= King Jesus (novel) =

1946 novel by Robert Graves

First edition (publ. Cassell)

King Jesus is a 1946 novel by Robert Graves that depicts Jesus as a mortal grandson of Herod the Great and the secret heir to the kingdoms of ancient Israel and Judah and Roman Judaea. The novel is framed as a historical chronicle written at the end of the first century AD by a minor Roman official. The narrative covers Jesus’s birth, youth, his activities as a charismatic healer, and his arrest and crucifixion. The novel depicts Jesus as a secular and religious revolutionary and esoteric teacher.

==Synopsis==
The novel's narrator is an official living in the time of Domitian (r. AD 81–96). He presents his narrative in three parts. The first part explains the dynastical roots of Jesus on both the maternal and paternal sides, establishing Jesus's temporal and divine right to the throne of Israel. The second part tells the story of Jesus's birth and youth. The third and final part chronicles the adult Jesus's work as a prophet, his execution, and the aftermath.

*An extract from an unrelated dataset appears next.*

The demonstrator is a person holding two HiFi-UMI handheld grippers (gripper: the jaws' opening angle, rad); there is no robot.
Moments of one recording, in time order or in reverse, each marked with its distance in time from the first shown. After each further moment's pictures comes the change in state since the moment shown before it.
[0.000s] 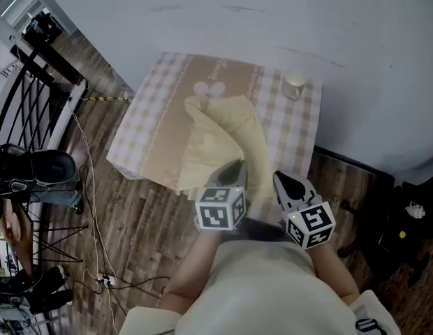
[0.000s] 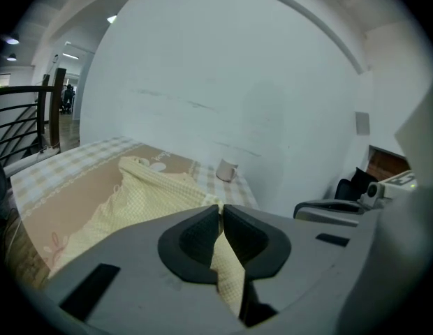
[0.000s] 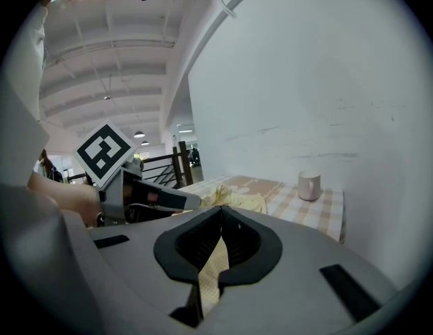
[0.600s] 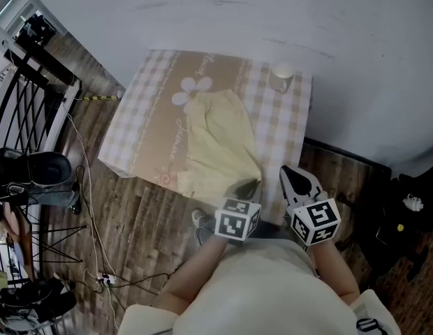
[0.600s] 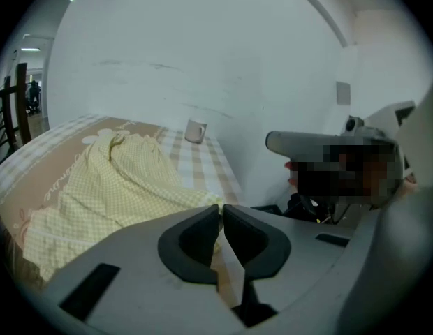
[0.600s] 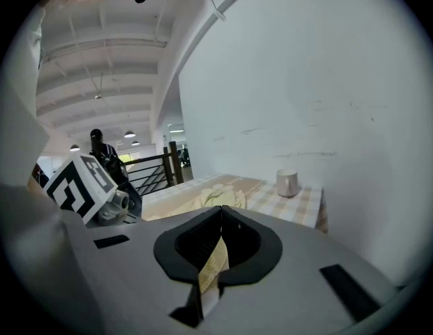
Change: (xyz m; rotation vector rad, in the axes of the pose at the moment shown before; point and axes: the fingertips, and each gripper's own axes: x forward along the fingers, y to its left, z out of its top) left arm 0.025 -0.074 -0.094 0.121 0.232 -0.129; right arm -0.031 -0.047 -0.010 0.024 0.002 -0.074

In a concluding "Historical Commentary" Graves writes: "A detailed commentary written to justify the unorthodox views contained in this book would be two or three times as long as the book itself, and would take years to complete; I beg to be excused the task ...[but]...I undertake to my readers that every important element in my story is based on some tradition, however tenuous, and that I have taken more than ordinary pains to verify my historical background".

==Reception==
A 1946 review by Kirkus Reviews opined that "This is not reading for the easily shocked; it definitely presents Jesus as a sage and a poet, if not divine. It moves, as does all Mr. Graves' writing, at a brilliant fast pace, and with a tremendous style." A contemporary review in Commentary declared that "the Jewish reviewer must protest and warn the reader of Graves’ total irresponsibility in his handling of Jewish religious tradition." John Leonard, in a 1981 assessment, noted the novel's relation to Gnosticism, adding "Mr. Graves... is still pushing his White Goddess, the mother of all religions, and when we learn that one of Herod's grandsons was helpful to Claudius at a sticky moment, we understand why Mr. Graves involved himself in his farrago in the first place."